Isaiah 40 says, “‘To whom then will you liken Me, or to whom shall I be equal?’ says the Holy One.  Lift up your eyes on high, and see who has created these things, Who brings out their host by number; He calls them all by name, by the greatness of His might and the strength of His power.” (Isaiah 40:25-26 NKJV)
Yes.  The Almighty Creator of all things has the ability to keep His promises.  But what about His character?  His capabilities wouldn’t matter if His honesty couldn’t be trusted.

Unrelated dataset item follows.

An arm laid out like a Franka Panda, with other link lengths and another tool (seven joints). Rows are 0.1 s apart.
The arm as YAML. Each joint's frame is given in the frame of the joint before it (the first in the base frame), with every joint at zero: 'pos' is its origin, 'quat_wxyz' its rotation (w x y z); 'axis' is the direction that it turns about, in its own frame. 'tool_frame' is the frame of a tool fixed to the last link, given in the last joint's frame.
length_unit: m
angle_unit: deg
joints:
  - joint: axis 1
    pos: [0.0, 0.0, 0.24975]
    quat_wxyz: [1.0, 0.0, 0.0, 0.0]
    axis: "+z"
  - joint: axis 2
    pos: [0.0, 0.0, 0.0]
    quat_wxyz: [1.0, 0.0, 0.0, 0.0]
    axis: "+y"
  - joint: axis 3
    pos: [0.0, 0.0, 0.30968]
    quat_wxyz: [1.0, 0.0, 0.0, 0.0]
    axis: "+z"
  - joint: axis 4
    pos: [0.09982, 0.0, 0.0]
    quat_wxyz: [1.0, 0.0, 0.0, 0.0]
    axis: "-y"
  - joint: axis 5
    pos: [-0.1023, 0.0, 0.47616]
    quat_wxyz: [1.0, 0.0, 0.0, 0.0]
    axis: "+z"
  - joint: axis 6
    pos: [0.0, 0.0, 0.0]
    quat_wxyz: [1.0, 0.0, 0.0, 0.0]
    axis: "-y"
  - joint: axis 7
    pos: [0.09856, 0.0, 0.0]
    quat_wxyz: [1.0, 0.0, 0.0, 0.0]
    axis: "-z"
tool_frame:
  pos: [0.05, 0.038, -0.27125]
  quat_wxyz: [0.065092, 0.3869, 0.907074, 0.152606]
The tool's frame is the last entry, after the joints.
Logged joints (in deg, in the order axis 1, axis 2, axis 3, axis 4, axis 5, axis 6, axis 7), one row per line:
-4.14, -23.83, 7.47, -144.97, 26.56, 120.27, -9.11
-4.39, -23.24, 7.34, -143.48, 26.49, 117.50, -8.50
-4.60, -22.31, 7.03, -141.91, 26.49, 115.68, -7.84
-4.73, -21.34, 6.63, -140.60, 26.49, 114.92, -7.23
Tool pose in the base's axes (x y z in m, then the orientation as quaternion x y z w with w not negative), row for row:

Remember the vast universe I just described?  In Mark 13:31, Jesus said, “Heaven and earth will pass away, but My words will not pass away.”  Numbers 23:19 says, “God is not a man, that He should lie.”  Isaiah 40:8 says, “The grass withers, the flower fades, But the word of our God stands forever.”  Titus 1:2 says “God . . .  cannot lie.” (NASB)
God cannot lie!  That’s not a limitation on His omnipotence; it’s an expression of it.  2 Timothy 2:13 says, “He cannot deny Himself.” (NASB)  He remains forever true to Who He is, and He is truth. (John 14:6)
Because of His power and His character, His promises cannot fail.  The moment He makes a promise, it is as good as done.
To gain an understanding of the future, then, we need to examine His promises.  Some of them were conditional, such as the covenant of the law given through Moses.  Other promises were unconditional.  He promised to Abraham that He would give the Promised Land to Abraham’s offspring through Isaac and Jacob.  God would reiterate this promise many times in many ways.  So it must happen.
God promised King David, “Your house and your kingdom shall endure before Me forever; your throne shall be established forever.” [2 Samuel 7:10-11,16 NASB]  That promise can be fulfilled only in the Second Coming of Jesus Christ.
What’s going to happen?  All the things God promised.